The license, the queue & the photocopy machine

People queueing in South Africa

If you’re over 60, on a Wednesday you have privilege of appointment to renew your driver’s license at the licensing department in Edenvale. My license was due to expire so I decided I would take up the offer. I devised the perfect plan: the department opens at 9am and I had a free morning because the Matrics were writing exams, so I’d leave home at 8:25am, giving me plenty of time to get to by first lesson at school (at 12pm). Three-and-a-half hours’ worth of foolproof.

It’s pouring African-style rain when I arrive at the licensing department; a queue is already forming and there is no parking anywhere—neither at the department nor in the surrounding streets. Up…down…left…right. No parking. Just as I am starting to vloek under my breath I see a car guard flapping his arms like he’s about to take off into the stratosphere; someone is leaving their spot so I zoom backwards and get into position to park. Giving the car guard an emphatic thumbs up I reverse into the spot.


Before I get out of the car, I make sure I have cash and my ID, which is what I’ll need to renew my license. I walk to the entrance of the department and am greeted by a concierge of three officials.

‘Morning, I’ve come to renew my license.’

The Official replies, ‘Morning, mamma’, and pointing to a building on the right tells me that it will open at 9am for service but I can queue from 8am. Cool. I’m on it. As I start walking toward the building another official calls out, ‘Mamma, you know you need a copy of your ID?’

No. I did not know this.

So I’m thinking, ‘Ag crabs man—I don’t have a copy of my ID.’ If I go all the way to school to make a quick copy, it will take too much time to get back and then also queue, and that’s the morning canned. The officials, seeing the consternation in my expression, point to a guy across the road and say, ‘That man over there can do a copy.’ The man notices their gesticulations and comes towards us; ‘No, mamma – I can do a copy.’ Slightly confused, I ask him, ‘Where are you going to copy my ID?’ And he says, ‘No mamma, over there by that tree.’
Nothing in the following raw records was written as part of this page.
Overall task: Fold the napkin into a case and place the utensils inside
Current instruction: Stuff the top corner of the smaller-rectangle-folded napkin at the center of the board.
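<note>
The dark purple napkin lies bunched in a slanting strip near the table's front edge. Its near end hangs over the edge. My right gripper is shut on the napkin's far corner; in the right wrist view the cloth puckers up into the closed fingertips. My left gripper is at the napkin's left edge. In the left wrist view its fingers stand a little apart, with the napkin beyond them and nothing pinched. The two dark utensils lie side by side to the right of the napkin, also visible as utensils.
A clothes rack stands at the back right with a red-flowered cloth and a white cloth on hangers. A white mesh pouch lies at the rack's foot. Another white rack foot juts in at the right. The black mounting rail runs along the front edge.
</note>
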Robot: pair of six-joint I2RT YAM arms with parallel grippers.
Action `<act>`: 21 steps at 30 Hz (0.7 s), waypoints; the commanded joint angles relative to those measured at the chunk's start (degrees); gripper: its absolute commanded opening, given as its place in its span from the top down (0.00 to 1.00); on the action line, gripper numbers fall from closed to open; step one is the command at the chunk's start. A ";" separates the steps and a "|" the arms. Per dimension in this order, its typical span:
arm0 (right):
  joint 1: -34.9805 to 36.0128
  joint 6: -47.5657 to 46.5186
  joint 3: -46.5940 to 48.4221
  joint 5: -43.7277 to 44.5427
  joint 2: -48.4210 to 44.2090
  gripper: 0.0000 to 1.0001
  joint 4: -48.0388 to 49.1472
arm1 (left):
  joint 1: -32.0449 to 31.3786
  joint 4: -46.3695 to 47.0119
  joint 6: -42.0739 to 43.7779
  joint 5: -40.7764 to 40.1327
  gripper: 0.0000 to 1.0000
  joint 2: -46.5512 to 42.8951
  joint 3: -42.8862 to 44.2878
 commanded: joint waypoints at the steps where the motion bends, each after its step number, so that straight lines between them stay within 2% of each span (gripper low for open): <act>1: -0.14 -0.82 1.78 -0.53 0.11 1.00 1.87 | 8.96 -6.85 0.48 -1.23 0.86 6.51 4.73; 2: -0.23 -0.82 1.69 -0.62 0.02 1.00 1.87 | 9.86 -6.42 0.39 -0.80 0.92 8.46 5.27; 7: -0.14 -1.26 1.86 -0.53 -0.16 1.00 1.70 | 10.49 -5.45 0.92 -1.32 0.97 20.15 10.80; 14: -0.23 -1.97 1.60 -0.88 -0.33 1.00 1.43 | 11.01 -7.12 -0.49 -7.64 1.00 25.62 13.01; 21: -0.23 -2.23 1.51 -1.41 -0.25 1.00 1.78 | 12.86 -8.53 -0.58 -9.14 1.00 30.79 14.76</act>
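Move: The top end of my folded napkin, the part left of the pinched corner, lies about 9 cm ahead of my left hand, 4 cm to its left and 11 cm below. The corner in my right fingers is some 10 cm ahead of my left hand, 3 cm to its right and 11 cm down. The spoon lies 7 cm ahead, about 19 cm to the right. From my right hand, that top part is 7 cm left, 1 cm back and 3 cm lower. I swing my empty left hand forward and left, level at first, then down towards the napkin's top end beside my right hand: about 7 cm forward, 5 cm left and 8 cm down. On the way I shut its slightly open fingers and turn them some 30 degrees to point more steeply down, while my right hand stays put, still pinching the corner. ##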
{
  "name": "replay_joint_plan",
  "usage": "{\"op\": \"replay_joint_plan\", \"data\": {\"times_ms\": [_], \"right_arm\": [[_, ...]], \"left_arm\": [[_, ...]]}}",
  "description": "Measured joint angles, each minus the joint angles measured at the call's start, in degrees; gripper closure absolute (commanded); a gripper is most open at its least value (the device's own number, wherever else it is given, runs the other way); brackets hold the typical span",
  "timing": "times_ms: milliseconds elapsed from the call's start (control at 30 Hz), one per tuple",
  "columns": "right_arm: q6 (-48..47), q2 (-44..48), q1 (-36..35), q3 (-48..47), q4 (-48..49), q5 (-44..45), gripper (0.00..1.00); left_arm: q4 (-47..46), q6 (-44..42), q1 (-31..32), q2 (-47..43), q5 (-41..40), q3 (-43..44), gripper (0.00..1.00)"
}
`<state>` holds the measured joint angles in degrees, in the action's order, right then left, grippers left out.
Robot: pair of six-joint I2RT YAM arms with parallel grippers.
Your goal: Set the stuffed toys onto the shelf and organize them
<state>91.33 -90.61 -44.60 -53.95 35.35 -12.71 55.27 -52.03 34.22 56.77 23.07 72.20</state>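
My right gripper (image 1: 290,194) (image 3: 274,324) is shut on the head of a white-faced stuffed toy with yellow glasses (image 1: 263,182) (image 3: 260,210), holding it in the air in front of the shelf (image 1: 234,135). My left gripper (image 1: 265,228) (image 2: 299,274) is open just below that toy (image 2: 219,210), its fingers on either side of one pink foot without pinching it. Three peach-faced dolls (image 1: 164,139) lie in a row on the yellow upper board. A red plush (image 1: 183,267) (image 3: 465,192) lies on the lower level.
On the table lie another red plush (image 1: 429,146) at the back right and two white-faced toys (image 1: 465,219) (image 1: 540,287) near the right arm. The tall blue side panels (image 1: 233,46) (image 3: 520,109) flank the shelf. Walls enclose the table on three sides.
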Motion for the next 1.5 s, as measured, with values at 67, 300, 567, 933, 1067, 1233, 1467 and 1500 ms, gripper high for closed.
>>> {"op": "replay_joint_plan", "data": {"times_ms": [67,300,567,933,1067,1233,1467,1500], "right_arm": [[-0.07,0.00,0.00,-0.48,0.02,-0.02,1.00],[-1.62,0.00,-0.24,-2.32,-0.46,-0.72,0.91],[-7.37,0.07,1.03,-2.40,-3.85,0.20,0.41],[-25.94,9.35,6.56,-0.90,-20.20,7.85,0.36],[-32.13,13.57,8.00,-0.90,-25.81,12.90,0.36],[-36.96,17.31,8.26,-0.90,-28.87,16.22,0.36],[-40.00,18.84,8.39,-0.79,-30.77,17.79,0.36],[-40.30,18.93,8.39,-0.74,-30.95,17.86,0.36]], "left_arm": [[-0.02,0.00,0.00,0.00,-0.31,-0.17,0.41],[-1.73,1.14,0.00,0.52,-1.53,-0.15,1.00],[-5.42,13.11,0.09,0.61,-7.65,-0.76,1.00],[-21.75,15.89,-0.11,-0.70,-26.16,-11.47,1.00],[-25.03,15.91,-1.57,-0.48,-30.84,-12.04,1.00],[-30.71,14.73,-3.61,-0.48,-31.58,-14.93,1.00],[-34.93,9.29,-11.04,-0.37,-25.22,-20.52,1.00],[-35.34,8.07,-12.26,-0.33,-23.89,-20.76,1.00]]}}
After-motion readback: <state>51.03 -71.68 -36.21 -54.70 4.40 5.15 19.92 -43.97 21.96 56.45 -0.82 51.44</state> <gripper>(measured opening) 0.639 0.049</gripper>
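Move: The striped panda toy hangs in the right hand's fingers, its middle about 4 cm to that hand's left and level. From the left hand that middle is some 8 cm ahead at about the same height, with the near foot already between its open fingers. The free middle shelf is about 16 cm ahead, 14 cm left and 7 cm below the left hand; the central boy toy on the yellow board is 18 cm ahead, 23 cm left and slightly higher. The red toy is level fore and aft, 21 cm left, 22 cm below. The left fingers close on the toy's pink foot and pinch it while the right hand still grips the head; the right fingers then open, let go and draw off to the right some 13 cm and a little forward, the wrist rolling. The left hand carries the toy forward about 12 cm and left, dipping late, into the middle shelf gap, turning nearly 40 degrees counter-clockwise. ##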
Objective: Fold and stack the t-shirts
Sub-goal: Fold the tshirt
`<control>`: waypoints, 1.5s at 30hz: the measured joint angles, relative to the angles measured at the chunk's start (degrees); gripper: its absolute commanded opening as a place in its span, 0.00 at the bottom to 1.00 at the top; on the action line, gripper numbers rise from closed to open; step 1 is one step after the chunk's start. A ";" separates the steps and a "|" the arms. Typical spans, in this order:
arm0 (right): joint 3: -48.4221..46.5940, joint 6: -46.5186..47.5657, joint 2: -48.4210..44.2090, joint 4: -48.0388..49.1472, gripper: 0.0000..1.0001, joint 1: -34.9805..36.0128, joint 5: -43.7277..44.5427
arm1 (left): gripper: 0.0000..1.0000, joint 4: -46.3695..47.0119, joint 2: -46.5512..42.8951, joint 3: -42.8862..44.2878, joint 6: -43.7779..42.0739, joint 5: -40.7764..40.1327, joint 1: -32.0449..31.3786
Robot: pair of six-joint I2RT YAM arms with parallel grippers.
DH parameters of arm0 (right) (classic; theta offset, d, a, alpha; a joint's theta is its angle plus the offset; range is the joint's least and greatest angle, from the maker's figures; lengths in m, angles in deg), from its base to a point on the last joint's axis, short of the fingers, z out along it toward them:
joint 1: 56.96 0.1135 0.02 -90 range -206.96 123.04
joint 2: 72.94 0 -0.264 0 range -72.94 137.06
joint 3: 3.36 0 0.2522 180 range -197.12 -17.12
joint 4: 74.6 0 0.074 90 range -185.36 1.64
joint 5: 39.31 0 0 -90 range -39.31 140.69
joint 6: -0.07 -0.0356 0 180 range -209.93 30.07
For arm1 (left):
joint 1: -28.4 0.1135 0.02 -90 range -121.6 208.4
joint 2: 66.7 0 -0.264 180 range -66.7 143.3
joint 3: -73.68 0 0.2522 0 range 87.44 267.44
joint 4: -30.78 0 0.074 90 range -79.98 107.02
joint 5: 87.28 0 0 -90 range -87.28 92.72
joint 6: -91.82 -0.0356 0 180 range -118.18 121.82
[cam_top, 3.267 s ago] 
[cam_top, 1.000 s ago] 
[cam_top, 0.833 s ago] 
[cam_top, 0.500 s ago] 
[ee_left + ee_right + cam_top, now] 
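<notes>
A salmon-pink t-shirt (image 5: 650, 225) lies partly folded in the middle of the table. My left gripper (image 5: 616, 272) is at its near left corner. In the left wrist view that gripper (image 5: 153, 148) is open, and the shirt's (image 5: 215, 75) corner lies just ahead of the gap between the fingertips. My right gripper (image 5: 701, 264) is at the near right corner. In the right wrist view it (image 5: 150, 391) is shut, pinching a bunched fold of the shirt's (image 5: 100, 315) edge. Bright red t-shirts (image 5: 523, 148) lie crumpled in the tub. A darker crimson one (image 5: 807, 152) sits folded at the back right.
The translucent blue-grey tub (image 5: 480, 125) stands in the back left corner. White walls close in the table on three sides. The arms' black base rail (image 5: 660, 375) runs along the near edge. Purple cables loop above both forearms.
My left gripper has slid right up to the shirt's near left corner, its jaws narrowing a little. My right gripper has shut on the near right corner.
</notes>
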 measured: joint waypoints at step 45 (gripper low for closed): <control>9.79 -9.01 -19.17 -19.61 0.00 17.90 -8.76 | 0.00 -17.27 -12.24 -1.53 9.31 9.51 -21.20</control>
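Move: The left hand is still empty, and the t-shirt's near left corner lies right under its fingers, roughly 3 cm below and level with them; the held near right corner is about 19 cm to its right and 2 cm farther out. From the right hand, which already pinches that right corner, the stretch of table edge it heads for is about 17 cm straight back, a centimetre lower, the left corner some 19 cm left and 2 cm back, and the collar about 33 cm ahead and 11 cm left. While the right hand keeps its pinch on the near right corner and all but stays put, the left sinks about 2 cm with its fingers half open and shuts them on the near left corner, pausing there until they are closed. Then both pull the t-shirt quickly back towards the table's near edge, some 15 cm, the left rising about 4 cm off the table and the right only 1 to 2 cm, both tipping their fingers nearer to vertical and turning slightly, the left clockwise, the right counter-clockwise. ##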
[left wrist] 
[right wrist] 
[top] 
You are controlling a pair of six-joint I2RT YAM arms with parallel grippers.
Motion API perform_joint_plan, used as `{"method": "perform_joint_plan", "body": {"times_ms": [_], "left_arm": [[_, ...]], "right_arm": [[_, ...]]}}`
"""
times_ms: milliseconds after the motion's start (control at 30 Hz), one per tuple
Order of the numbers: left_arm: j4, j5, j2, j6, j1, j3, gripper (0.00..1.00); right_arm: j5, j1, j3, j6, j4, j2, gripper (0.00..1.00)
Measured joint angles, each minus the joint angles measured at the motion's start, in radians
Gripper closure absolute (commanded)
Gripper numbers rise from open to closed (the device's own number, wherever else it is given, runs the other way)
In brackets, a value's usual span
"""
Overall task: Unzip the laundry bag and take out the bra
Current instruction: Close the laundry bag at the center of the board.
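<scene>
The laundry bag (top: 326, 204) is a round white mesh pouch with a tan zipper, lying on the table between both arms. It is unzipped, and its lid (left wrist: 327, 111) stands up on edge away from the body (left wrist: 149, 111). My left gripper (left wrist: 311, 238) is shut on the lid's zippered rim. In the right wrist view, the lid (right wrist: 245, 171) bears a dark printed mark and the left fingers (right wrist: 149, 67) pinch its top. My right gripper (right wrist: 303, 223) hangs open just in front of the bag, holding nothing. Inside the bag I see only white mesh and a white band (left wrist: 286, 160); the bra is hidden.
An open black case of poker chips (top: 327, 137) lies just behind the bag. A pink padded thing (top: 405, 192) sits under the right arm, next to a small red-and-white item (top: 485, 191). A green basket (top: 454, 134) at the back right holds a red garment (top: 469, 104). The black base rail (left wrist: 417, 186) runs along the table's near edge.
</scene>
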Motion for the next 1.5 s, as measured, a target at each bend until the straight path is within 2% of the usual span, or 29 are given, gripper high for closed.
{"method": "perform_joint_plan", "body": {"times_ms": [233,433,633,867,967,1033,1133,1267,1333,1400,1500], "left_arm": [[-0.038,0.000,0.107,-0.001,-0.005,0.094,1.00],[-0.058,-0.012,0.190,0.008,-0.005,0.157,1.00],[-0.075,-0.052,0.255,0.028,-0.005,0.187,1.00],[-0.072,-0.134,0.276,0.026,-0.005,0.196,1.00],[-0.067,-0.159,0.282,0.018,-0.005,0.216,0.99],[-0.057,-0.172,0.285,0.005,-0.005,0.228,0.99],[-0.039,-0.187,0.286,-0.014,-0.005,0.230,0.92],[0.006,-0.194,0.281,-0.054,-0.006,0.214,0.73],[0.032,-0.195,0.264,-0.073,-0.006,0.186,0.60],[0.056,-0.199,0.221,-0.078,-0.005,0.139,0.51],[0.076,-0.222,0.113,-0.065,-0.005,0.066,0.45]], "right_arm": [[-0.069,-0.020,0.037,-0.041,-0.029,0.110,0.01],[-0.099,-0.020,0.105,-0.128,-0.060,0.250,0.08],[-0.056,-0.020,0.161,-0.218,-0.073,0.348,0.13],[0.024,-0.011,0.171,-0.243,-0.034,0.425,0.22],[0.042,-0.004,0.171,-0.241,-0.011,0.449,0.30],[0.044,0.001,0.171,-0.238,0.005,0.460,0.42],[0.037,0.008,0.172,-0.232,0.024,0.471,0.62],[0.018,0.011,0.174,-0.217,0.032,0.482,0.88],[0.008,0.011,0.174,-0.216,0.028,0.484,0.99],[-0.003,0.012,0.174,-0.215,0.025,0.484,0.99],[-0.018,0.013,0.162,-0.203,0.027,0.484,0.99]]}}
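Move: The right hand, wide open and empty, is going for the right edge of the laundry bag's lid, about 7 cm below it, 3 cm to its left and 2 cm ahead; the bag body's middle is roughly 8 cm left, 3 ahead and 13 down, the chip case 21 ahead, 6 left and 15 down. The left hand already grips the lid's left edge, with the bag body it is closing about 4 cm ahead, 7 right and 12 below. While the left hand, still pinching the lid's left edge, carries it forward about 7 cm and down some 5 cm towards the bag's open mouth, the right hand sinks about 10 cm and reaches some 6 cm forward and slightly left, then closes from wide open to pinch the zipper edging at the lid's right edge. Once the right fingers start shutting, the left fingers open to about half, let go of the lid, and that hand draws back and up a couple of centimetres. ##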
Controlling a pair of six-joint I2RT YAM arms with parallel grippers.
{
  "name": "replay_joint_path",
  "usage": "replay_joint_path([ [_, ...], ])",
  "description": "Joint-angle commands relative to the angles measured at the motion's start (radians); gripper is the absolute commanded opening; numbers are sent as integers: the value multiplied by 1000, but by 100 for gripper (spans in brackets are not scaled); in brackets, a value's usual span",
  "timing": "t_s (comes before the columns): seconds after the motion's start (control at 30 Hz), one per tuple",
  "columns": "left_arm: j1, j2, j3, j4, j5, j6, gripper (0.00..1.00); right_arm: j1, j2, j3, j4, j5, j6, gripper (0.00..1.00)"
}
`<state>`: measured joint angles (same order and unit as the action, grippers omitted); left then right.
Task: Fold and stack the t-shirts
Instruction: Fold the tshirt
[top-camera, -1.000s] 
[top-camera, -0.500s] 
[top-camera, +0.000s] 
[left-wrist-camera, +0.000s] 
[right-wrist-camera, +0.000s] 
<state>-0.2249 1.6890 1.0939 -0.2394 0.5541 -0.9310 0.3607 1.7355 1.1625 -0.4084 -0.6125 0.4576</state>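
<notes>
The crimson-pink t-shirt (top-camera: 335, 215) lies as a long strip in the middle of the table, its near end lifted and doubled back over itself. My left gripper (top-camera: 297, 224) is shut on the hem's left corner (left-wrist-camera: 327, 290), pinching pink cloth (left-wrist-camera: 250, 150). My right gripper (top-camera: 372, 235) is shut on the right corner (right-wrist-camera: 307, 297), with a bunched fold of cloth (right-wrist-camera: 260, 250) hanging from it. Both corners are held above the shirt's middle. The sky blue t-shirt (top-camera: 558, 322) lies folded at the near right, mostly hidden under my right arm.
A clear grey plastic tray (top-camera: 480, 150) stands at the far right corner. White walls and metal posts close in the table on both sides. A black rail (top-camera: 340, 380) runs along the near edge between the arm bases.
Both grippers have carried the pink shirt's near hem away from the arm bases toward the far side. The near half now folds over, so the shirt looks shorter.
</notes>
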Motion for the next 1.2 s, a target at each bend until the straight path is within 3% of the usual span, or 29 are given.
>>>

A photocopy machine. Under a tree. In the pouring rain.


I look across the road to where he is pointing and there is a big tree, with a broken-down bus shelter lurking beneath…and, indeed, a photocopy machine.

I ask the guy how much he charges.

He says, ‘No, R5 mamma.’

I think, ‘Ya okay—that’s not a bad price.’ I give him my ID book and he runs across the road. I ask the officials at the gate if they have change for R50. They do. Cool—maybe the morning is not a crock after all.

So I wait…

…and the guy seems to be taking his time. Now, I am not known for my patience and I start getting fidgety; checking my watch, shifting my feet, digging in my bag. I tune the officials, ‘Why’s he taking so long?’

‘No mamma, he’s doing it—don’t worry; it’s all there.’

Then I see him running across the road, in the pouring rain—he’s got a copy of my ID dangling over his hand, quite pleased with himself. It’s sodden but not too bad, so I thank him and give him R10 (R5 bonus). I gingerly insert the sodden copy of my ID into my bag, making sure it doesn’t tear, and I go up to the building on the right.

There’s a couple of old toppies standing at the entrance and another official; I say to her, ‘Excuse me, where do I queue to renew my license? Is it here?’ She says, ‘No, it’s across the drive’, and points to what looks like some veranda-looking thing with a tin roof. I take a look and there’s a queue of 20 pensioners there. I think: ‘Ag, crabs man’, and I cross to the veranda with my umbrella up, protecting my bag with the rain-sodden ID copy.

As I get closer, I see that there are two queues. I take a walk down the middle and stand at the back…and start to think that this is going to take forever and I don’t feel like standing in a queue for forever, even if I’ve got some time until I have to be back at school. I don’t even know if they actually open at 9am—it’s all hearsay at this point and it didn’t look like much was going up at the front. I’ll probably have to wait 15/20 minutes until they even start, and of course, I’m impatient; so I stand there for about 5 minutes and think, no—I’m going to give this a miss. I leave the queue, put up my umbrella, protect the ID doc again (I paid R10 for it—not going to waste that money) and make a move.

I get into the car but see a guy nearby running to towards me and he says, ‘No mamma; it’s not so long—I will queue for you. Wait in your car and I will phone you when it’s your turn.’ I consider his proposition and I say, ‘Okay, I’ll pay you R10 to queue for me.’

He says, ‘Ah no mamma, don’t be ridiculous.’ I say, ‘Okay, how much do you charge?’ and he says, ‘No, mamma; R200.’

Forget it.

I will save my rain-sodden ID for next week.

At least it will be dry by then.


Storyteller: Clare Paterson

Author: Andrea Zanin

Clare Paterson grew up in Durban but moved to Joburg in her twenties, and is currently teaching history at a school in Bedfordview. Her three children and 10 grandchildren live in England; she misses them lots but enjoys visiting her family and jolling around London and the green pastures of the UK. She also loathes standing in queues.